**WORK TO COMPLETE**
Without including any images, repeat the data exactly.

**MATERIAL PROVIDED**
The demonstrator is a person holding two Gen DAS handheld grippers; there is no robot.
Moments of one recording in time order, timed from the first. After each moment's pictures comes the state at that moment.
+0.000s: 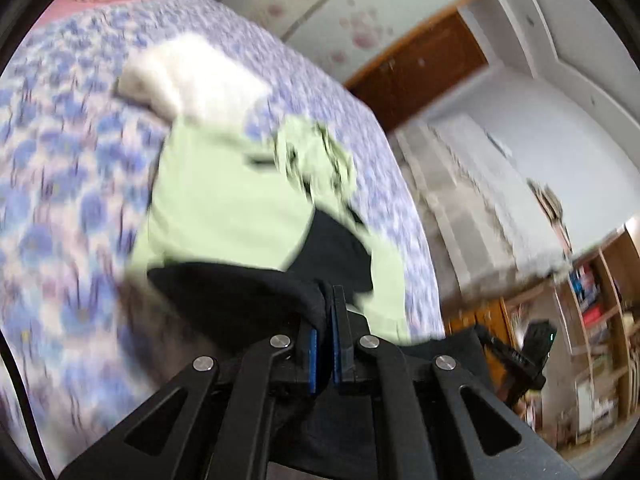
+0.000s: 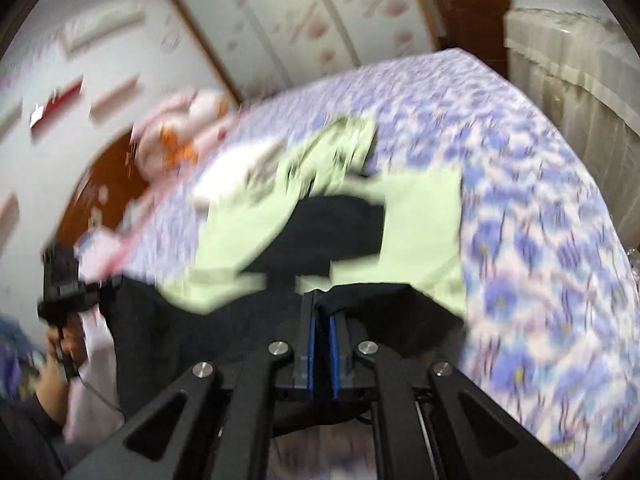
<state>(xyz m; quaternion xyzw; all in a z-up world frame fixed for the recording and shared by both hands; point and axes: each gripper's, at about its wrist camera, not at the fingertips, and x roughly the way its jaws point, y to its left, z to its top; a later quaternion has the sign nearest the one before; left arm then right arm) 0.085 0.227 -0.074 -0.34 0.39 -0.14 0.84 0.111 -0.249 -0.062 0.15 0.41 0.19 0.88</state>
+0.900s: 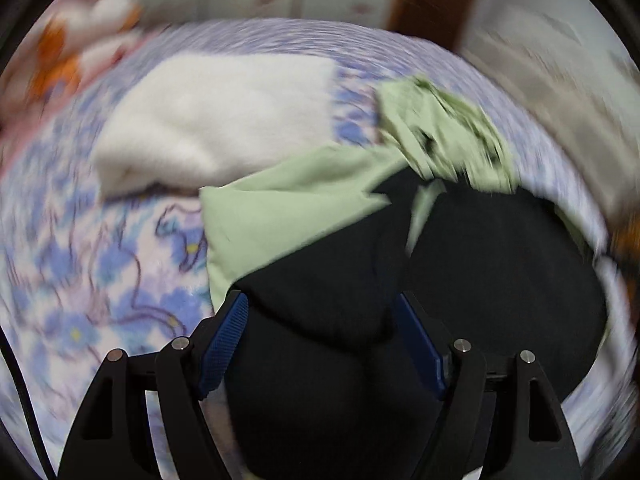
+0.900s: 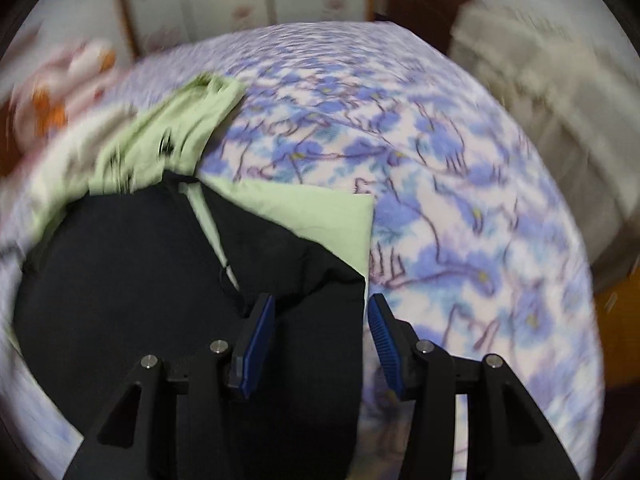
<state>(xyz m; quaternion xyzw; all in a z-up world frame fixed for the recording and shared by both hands) 0.269 0.228 -0.192 -0.01 0.48 -0.07 0.87 0.281 -0.252 -0.181 -0.10 0.48 0.04 0.87</state>
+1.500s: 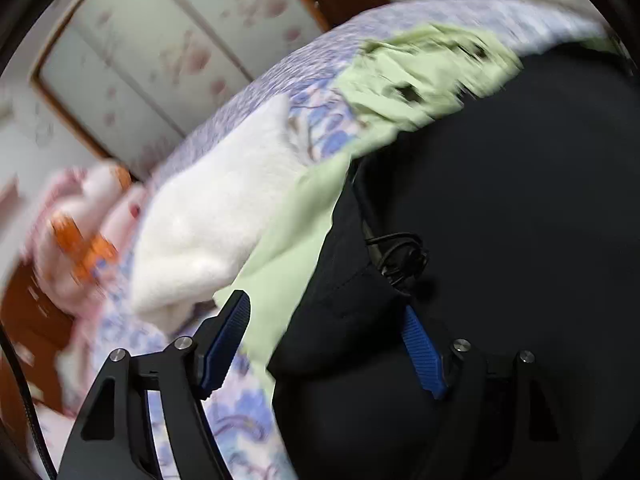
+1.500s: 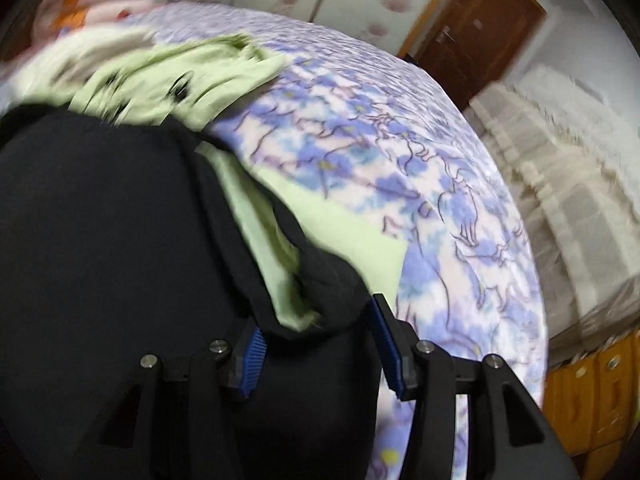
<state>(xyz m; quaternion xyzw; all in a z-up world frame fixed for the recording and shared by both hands) 0.306 0.184 -0.215 0.26 0.40 -0.02 0.88 0.326 -0.223 -0.200 -0.16 0.46 0.02 0.87</state>
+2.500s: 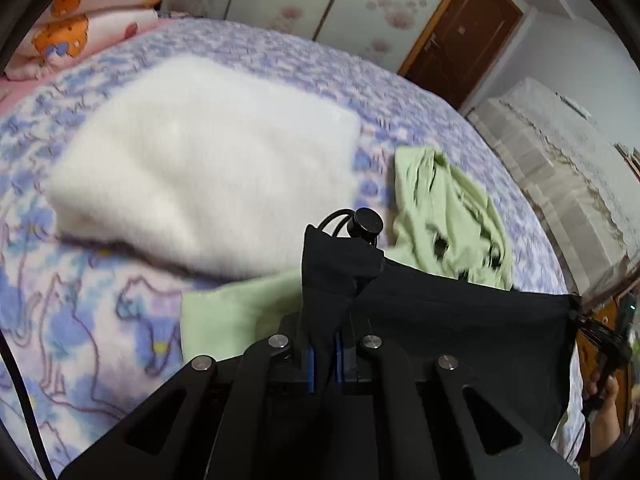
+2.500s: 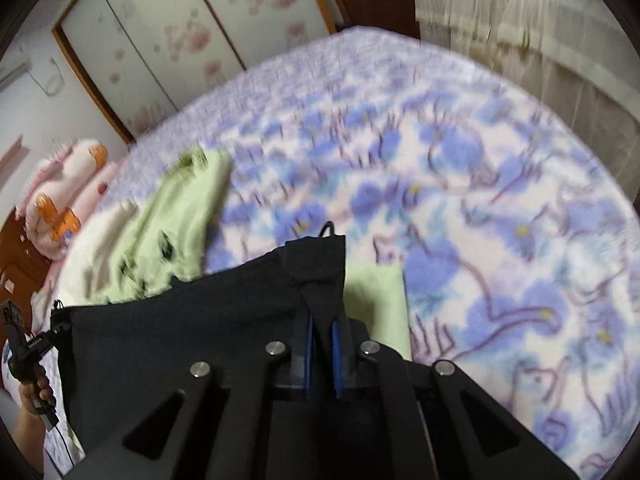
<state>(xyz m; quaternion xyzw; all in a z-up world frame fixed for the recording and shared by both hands) 0.363 0.279 -0.185 -0.18 0.43 -0.06 0.88 0.339 -0.294 -0.161 0.17 0.42 0.04 0.89</state>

**RESULT FOR THIS TASK**
The demonstrator is a person holding two Gen DAS handheld grippers; there is no robot.
Moments of one recording in time order, timed from the first. After each moment's pictures comes the state at that moment.
+0.000s: 
+0.000s: 
<state>(xyz m; quaternion xyzw; all in a z-up world frame fixed for the recording and shared by both hands; point and axes: each gripper's, at about its wrist camera, not at the fingertips, and x roughly the way its jaws point, y to its left, z to its top; a later quaternion has the sign nearest the one before; left arm then right arm) 0.085 0.227 -0.074 -0.34 0.39 -0.14 0.84 0.111 -0.249 -0.062 0.15 0.41 0.19 0.88</state>
+0.900s: 
+0.900s: 
<state>(xyz m; quaternion xyzw; all in a z-up world frame fixed for the recording and shared by both hands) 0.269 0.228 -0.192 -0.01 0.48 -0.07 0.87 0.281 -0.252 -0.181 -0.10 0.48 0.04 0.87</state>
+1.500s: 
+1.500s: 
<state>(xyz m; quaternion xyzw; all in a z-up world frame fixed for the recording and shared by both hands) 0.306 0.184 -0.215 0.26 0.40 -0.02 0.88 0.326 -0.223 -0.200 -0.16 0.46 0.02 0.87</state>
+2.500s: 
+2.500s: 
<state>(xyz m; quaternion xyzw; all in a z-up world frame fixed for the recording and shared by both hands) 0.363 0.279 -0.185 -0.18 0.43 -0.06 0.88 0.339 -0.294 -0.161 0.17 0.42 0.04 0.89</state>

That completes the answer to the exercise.